[WHAT IS REQUIRED]: Copy all lines below exactly as written. Leave pictures out.

Stored entries:
═══

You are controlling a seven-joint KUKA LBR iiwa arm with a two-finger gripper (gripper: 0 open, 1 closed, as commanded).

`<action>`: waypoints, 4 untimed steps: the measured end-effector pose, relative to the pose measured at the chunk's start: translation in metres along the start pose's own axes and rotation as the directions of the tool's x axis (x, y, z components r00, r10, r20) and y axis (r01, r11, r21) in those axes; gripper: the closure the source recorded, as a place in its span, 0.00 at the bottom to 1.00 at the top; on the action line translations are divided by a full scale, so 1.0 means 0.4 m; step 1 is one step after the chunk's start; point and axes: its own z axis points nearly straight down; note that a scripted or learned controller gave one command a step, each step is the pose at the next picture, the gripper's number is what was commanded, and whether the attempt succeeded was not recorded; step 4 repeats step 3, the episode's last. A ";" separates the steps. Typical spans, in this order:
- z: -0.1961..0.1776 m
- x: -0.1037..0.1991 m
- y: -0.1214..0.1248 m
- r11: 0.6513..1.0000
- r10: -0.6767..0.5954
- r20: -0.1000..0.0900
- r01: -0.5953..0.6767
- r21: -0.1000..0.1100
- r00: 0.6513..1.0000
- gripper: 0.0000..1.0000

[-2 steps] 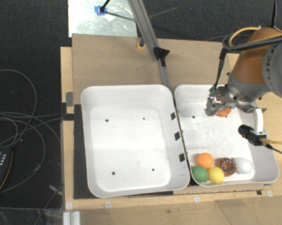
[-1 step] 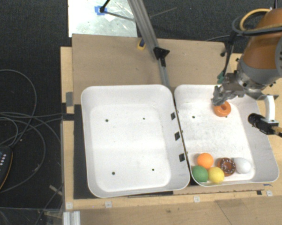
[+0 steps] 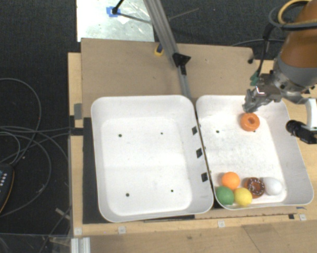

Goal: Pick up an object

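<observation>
The gripper (image 3: pixel 250 107) is being held just above an orange disc-shaped object (image 3: pixel 249 122) in the right bin (image 3: pixel 290 157); whether it is grasping cannot be told. Five small objects (image 3: pixel 248 188) are being kept at that bin's near edge. Brown board (image 3: pixel 121 70) is lying under both bins.
</observation>
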 end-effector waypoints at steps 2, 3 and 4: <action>0.078 0.252 -0.039 1.000 -0.004 -0.003 0.005 0.006 1.000 1.00; 0.099 0.401 -0.073 1.000 -0.006 -0.004 0.006 0.006 1.000 1.00; 0.099 0.401 -0.073 1.000 -0.006 -0.004 0.006 0.006 1.000 1.00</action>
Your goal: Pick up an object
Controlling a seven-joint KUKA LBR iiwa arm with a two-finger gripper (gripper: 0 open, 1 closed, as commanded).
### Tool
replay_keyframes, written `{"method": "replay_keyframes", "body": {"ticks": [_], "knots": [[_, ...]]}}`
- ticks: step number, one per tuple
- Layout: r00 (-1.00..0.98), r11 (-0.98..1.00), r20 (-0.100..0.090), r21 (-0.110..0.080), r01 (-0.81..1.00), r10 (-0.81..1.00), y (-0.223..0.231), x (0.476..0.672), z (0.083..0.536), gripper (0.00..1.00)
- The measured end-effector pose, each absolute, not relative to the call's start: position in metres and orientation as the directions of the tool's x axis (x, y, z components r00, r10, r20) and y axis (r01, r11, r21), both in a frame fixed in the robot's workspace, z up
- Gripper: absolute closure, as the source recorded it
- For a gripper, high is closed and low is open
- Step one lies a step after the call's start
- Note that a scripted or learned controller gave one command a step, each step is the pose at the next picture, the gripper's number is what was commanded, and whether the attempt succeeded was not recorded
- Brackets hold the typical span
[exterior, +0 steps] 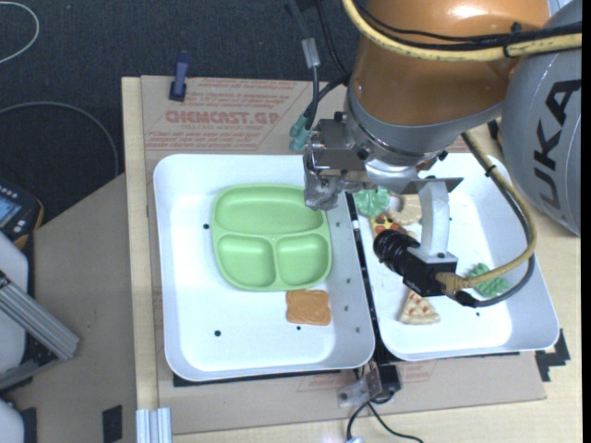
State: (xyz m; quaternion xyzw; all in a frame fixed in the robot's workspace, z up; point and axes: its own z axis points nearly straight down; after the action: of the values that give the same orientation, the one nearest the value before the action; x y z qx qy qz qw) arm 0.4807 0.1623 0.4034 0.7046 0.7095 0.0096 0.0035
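My gripper (391, 209) hangs under the big orange-banded wrist, low over the far left corner of the right bin (517, 332). The arm's body covers most of it. Just beneath it lie a teal toy piece (373, 199) and a yellow-and-red toy food piece (399, 216), both partly hidden. A pizza slice (420, 310) lies near the right bin's front. A green leafy toy (490, 282) rests toward its right side. In the left bin (185, 275) sit a green divided plate (271, 236) and a slice of toast (307, 307).
A black fitting with a yellow cable (413, 264) hangs from the arm across the right bin's middle. The ridge where the two bins meet (360, 275) runs just left of the gripper. A cardboard sheet (222, 113) lies beyond the bins.
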Motion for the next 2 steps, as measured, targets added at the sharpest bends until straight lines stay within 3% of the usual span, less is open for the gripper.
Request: {"method": "replay_keyframes", "body": {"ticks": [1,2], "knots": [[-0.002,0.002,0.000,0.003,1.000,1.000,0.160,0.480,0.405,1.00],[-0.003,0.003,0.000,0.005,1.000,1.000,0.161,0.480,0.415,1.00]]}}
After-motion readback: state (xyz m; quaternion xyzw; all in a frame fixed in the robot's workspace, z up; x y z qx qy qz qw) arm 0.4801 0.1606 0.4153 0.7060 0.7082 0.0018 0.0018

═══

[RESPONSE]:
You are controlling a seven-joint KUKA LBR iiwa arm with a two-finger gripper (gripper: 0 open, 1 closed, as commanded).

`<action>`: waypoints, 4 untimed steps: the measured end-effector pose, relative to the pose measured at the chunk's start: translation in metres along the start pose's own axes and rotation as the directions of the tool's x axis (x, y, z components r00, r10, r20) and y axis (r01, r11, r21) in those axes; gripper: the closure the source recorded, as a place in its span, 0.00 at the bottom to 1.00 at the top; on the action line translations are divided by a full scale, so 1.0 means 0.4 m; step 1 is one step after the chunk's start; point and axes: its own z axis points nearly straight down; note that a scripted or learned controller gave one command a step, each step is the pose at the next picture, the gripper's number is what was commanded, and whether the attempt succeeded was not recorded; step 4 repeats step 3, the episode's last. A ";" separates the steps. Typical spans, in this order:
- z: -0.1961..0.1776 m
- x: -0.1037..0.1991 m
- y: -0.1214..0.1248 m
- r11: 0.6513..1.0000
- r10: -0.6767..0.5954
- r20: -0.1000..0.0900
- r01: -0.5953..0.6767
- r21: -0.1000..0.1100
- r00: 0.6513..1.0000
- gripper: 0.0000..1.0000

[-2 steps] 
[-1 step] 
[+0 steps] 

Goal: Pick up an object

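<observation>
The gripper (image 3: pixel 250 107) is being held just above an orange disc-shaped object (image 3: pixel 249 122) in the right bin (image 3: pixel 290 157); whether it is grasping cannot be told. Five small objects (image 3: pixel 248 188) are being kept at that bin's near edge. Brown board (image 3: pixel 121 70) is lying under both bins.
</observation>
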 end-effector waypoints at steps 2, 3 and 4: <action>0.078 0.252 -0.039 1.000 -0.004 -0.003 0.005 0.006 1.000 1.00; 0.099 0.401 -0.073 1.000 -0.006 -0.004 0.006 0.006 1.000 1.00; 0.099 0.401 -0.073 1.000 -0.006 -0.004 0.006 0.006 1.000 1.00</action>
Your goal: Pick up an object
Controlling a seven-joint KUKA LBR iiwa arm with a two-finger gripper (gripper: 0 open, 1 closed, as commanded).
### Tool
replay_keyframes, written `{"method": "replay_keyframes", "body": {"ticks": [_], "knots": [[_, ...]]}}`
- ticks: step number, one per tuple
- Layout: r00 (-1.00..0.98), r11 (-0.98..1.00), r20 (-0.100..0.090), r21 (-0.110..0.080), r01 (-0.81..1.00), r10 (-0.81..1.00), y (-0.223..0.231), x (0.476..0.672), z (0.083..0.536), gripper (0.00..1.00)
- The measured end-effector pose, each absolute, not relative to the call's start: position in metres and orientation as the directions of the tool's x axis (x, y, z components r00, r10, r20) and y axis (r01, r11, r21), both in a frame fixed in the robot's workspace, z up
- Gripper: absolute closure, as the source recorded it
- For a gripper, high is closed and low is open
- Step one lies a step after the call's start
- Note that a scripted or learned controller gave one command a step, each step is the pose at the next picture, the gripper's number is what was commanded, and whether the attempt succeeded was not recorded
- Brackets hold the typical span
[exterior, +0 steps] 
State: (xyz m; quaternion xyzw; all in a frame fixed in the robot's workspace, z up; point and axes: its own z axis points nearly straight down; after the action: of the values that give the same orientation, the one nearest the value before the action; x y z qx qy qz qw) arm 0.4807 0.1623 0.4034 0.7046 0.7095 0.0096 0.0035
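My gripper (391, 209) hangs under the big orange-banded wrist, low over the far left corner of the right bin (517, 332). The arm's body covers most of it. Just beneath it lie a teal toy piece (373, 199) and a yellow-and-red toy food piece (399, 216), both partly hidden. A pizza slice (420, 310) lies near the right bin's front. A green leafy toy (490, 282) rests toward its right side. In the left bin (185, 275) sit a green divided plate (271, 236) and a slice of toast (307, 307).
A black fitting with a yellow cable (413, 264) hangs from the arm across the right bin's middle. The ridge where the two bins meet (360, 275) runs just left of the gripper. A cardboard sheet (222, 113) lies beyond the bins.
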Motion for the next 2 steps, as measured, targets added at the sharpest bends until straight lines stay within 3% of the usual span, less is open for the gripper.
Request: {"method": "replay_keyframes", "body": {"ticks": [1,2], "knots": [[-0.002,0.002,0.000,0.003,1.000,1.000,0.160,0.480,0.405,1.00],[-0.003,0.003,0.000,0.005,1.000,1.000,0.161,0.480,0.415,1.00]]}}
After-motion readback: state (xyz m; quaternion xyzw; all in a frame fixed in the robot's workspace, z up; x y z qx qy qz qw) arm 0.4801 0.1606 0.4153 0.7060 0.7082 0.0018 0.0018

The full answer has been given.